▶ _What is needed_: Your task is to reproduce exactly the lines that run from the beginning of the data through the line where "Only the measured" appears.

▶ _Given material_:
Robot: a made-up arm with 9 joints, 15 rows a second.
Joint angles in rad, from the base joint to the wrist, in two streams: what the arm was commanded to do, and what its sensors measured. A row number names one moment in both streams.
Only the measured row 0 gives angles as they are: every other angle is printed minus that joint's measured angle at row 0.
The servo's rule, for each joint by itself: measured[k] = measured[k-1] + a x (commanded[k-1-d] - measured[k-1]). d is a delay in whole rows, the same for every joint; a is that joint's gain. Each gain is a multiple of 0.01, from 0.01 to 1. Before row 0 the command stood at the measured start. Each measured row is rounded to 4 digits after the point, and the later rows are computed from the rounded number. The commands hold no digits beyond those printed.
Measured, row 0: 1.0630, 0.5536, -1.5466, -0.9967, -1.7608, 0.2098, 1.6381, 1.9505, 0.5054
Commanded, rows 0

▶ _Output below_:
Robot: a made-up arm with 9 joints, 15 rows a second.
Joint angles in rad, from the base joint to the wrist, in two streams: what the arm was commanded to do, and what its sensors measured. A row number names one moment in both streams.
Only the measured row 0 gives angles as they are: every other angle is printed minus that joint's measured angle at row 0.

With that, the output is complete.